We generated in silico mixed gene expression data with different marker numbers (100, 500, 1000, 2000, 5000, 7000 and 10000). In order to get a reliable result, we generated 10 datasets and each dataset had 50 samples for each situation with different marker numbers. We compared the mean computation time for 50 samples and summarized the results in the foloowing table.




Computational Efficiency Comparison


ARIC needs to compute component-wise condition number after removing each collinearity marker.
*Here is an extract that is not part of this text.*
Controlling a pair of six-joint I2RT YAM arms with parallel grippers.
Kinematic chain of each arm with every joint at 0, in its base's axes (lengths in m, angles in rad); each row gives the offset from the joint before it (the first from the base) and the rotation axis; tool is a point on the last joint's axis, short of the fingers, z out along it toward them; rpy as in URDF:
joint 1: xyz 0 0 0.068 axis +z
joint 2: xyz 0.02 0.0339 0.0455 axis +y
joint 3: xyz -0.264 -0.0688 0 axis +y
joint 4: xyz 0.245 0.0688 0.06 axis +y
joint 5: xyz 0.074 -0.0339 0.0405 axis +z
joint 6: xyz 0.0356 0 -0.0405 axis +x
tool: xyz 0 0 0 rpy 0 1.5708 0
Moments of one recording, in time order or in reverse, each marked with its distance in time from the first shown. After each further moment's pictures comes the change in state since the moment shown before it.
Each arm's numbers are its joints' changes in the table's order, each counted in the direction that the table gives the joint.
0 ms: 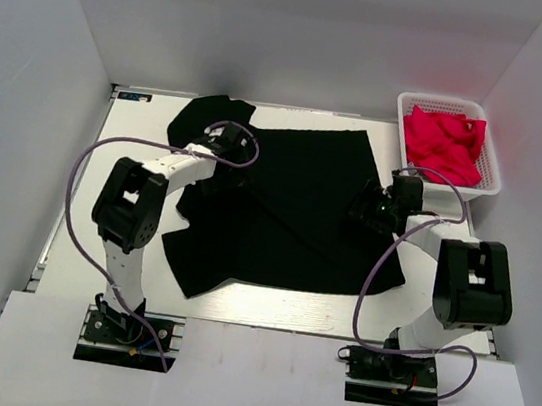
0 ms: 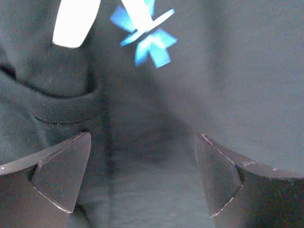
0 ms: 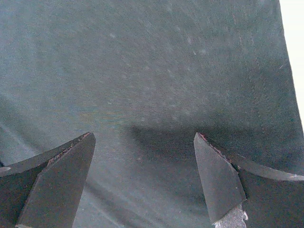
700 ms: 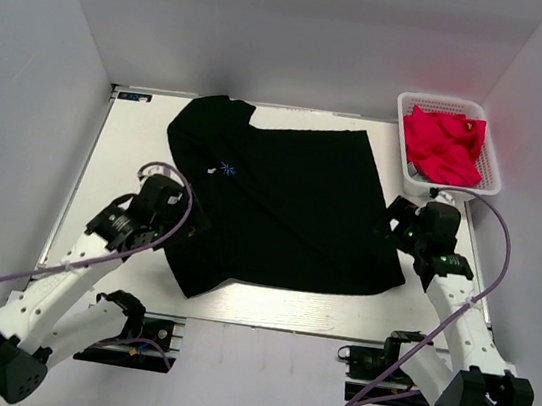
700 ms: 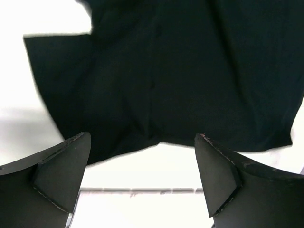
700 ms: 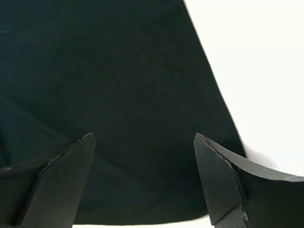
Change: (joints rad) left arm -0.053 -1.075 0.600 0.312 -0.090 -0.144; right arm -0.071 -0.645 0.221 0.263 -0.153 -0.032
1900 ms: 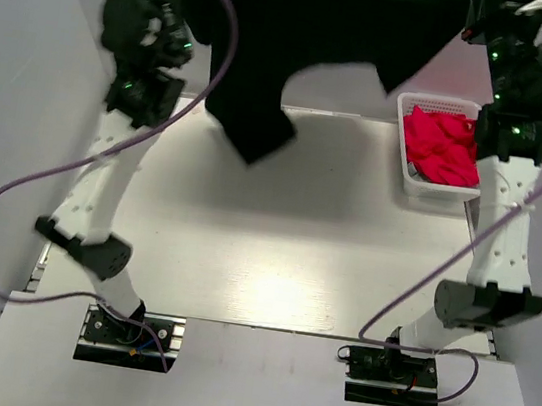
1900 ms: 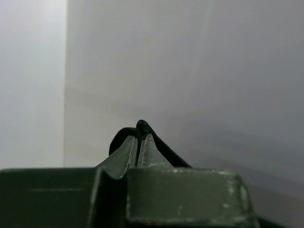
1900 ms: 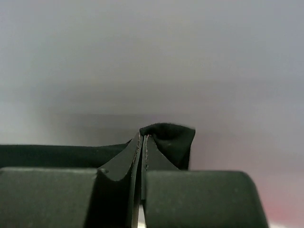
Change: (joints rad) left arm 0.016 0.920 -1.579 -0.957 0.616 1.235; right arm -0.012 0.719 -1.554 -0.293 0.104 -0.208
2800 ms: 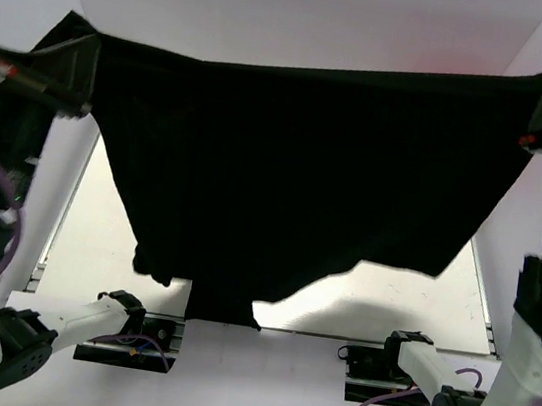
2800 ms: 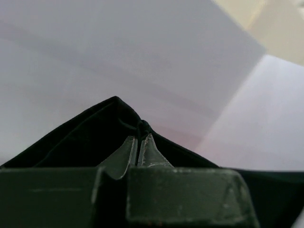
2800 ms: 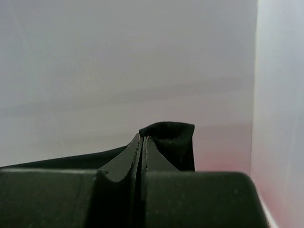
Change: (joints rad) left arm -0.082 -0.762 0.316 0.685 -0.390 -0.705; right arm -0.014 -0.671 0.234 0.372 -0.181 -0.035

Therefore, the computational time will be longer than matrix operation-based methods like dtangle and deconRNAseq. The computational efficiencies of ARIC, EPIC and FARDEEP are at the same level. In addition, computational time of CIBERSORT growth drastically with the increase of marker number. Thus, we strongly recommended filtering low quality markers before deconvolution.

## Citation

Zhang, Wei, Hanwen Xu, Rong Qiao, Bixi Zhong, Xianglin Zhang, Jin Gu, Xuegong Zhang, Lei Wei, and Xiaowo Wang. "ARIC: accurate and robust inference of cell type proportions from bulk gene expression or DNA methylation data." Briefings in Bioinformatics 23, no. 1 (2022): bbab362.